Weightless and my wings clipped. Crestfallen.                                                   25
Lost in my reverie, in trance I can fly;
Waking up to meet my wings still clipped.
My utmost ordeal will be, not lost love or less;
Not austerity; not failure; not fears of endlessness.
At the end, my travails will guide me to God.                                                      30

A CURSE ON TRUST

Pushing to the edge of understandability
Results in no better thing safe incomprehensibility.
When I open up my heart to you to take a look
All secrets I made open for you like the Holy Book.
No secrets, no hidden meaning, all ambiguities
Explained to give no room for obscurity.
But now all efforts has gone to fruitlessness
For all you left in me is hollowness.

All the while, at every chance, a chance to divulge
The heartbreaking secrets that now in me bulge
Protruding in me like having within a bastard child.
Your secrets couldn’t have made me wilder in style.
Trusting, I will never again, for with you I lost
All that was left in me that could be called trust.
With every moment, my words in your ears I echoed
And repeatedly asking ‘Is there something I don’t know?’

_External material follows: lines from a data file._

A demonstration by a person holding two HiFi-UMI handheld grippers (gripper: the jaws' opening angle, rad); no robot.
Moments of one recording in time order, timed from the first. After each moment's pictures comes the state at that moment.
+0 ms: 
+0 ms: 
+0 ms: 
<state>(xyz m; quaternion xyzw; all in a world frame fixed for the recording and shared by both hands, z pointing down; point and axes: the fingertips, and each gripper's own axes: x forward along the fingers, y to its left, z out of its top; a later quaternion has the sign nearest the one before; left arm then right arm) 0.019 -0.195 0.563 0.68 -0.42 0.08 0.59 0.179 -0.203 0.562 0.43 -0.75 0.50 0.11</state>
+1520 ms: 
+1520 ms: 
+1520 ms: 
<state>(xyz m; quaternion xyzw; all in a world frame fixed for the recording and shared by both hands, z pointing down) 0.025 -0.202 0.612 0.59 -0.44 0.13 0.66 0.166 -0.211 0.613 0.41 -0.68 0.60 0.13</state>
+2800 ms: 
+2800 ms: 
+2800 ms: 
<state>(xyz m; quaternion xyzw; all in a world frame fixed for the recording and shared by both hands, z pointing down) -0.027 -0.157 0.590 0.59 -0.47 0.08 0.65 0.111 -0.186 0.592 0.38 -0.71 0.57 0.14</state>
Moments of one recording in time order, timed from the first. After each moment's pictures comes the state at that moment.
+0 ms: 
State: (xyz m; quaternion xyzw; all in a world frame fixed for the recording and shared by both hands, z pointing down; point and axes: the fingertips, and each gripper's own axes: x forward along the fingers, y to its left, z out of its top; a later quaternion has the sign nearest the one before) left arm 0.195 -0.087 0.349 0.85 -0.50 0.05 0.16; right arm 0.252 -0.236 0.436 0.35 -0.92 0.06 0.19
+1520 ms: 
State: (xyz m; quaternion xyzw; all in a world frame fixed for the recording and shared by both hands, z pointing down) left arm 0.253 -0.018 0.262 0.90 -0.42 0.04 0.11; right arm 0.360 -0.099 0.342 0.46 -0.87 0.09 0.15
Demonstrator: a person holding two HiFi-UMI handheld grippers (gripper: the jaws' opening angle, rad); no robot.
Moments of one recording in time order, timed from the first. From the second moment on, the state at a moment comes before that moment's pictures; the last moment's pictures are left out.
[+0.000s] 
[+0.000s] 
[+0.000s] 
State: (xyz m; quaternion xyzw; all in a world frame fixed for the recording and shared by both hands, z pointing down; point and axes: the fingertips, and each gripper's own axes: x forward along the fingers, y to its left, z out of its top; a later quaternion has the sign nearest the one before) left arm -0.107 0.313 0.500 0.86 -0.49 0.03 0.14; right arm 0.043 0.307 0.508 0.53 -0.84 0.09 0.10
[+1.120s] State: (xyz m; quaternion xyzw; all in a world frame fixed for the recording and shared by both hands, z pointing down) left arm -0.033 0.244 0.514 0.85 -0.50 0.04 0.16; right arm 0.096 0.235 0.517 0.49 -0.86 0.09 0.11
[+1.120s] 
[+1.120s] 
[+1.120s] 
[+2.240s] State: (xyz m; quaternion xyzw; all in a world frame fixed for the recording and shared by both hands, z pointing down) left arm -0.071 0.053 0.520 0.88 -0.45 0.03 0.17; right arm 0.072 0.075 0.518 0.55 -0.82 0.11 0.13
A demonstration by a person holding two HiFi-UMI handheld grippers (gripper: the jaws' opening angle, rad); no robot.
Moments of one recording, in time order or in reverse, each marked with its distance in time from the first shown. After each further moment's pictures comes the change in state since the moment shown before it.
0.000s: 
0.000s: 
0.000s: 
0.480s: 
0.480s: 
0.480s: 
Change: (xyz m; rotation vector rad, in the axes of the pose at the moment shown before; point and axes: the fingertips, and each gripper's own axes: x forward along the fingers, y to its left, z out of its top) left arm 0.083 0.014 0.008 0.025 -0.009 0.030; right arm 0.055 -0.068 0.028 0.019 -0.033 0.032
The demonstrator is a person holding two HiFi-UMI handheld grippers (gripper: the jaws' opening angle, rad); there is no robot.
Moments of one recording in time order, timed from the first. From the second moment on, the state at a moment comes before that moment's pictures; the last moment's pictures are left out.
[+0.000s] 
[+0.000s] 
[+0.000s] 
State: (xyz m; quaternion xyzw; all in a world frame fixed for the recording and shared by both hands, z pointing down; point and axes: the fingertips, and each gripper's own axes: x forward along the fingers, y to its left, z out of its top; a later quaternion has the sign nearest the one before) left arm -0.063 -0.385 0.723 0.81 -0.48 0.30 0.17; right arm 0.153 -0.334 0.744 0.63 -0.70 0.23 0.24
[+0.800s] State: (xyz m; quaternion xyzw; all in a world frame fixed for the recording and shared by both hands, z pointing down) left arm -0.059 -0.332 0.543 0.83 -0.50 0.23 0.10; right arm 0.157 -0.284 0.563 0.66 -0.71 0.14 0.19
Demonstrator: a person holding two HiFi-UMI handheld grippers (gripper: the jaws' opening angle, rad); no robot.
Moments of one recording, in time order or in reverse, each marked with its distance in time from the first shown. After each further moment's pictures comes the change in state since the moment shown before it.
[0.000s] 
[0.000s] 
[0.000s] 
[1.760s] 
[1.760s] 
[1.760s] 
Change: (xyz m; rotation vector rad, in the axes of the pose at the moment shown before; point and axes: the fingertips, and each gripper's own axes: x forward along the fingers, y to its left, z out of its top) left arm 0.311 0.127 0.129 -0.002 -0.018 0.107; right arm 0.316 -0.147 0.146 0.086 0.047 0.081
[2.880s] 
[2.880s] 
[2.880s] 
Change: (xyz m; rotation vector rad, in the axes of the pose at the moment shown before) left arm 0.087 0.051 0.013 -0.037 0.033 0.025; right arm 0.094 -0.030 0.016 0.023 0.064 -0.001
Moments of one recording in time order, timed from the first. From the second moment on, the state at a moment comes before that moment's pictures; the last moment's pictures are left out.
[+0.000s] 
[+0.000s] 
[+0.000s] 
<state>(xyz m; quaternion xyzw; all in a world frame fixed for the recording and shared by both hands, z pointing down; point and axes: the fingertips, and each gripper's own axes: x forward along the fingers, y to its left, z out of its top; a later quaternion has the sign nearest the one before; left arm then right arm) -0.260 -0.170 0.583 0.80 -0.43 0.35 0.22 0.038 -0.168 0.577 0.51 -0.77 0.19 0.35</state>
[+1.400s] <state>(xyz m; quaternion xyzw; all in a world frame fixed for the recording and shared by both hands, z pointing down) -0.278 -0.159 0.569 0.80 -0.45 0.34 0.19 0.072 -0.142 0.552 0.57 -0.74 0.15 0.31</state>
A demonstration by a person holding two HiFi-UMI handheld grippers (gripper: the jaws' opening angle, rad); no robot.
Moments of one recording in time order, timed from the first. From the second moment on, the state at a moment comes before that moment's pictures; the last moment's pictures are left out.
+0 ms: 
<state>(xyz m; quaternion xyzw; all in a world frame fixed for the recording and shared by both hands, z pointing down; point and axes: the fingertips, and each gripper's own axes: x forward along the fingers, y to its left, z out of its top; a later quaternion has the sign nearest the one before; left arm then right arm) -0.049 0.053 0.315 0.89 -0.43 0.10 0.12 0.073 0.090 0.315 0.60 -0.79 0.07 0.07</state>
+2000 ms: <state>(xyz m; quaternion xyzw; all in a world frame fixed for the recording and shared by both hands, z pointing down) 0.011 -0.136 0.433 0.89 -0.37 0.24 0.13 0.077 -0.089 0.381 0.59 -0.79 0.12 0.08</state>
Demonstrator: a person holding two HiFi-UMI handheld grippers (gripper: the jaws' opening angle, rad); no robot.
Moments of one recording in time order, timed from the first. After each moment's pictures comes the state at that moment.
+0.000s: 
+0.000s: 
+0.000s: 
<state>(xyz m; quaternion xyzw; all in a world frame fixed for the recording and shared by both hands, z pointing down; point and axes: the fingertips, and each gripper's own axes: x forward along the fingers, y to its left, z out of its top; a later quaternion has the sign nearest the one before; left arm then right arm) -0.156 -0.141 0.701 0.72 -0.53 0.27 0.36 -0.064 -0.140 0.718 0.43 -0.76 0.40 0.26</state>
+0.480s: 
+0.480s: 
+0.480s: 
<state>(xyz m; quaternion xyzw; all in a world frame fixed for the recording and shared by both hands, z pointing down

In this poem I’ll inscribe your name for the world
To know who you are. So help me Lord.
Changing from villainy to innocency with a pass;
Haggardly you appear yet with strength unsurpassed.
In too deep your secrecy cuts my skin and leave
Zigzag traces of your cruelty. I trusted you, reveal,
Open my heart to you. Thinking in you lies fulfilment.
Marring my heart like your was built of cement.
At the end, my dear, nemesis ‘ll catch up and I’ll be
Here to do the last laugh and the world will join in.
Even with this, the love I have for you will be
Inscribe in my heart with gold and not just ink.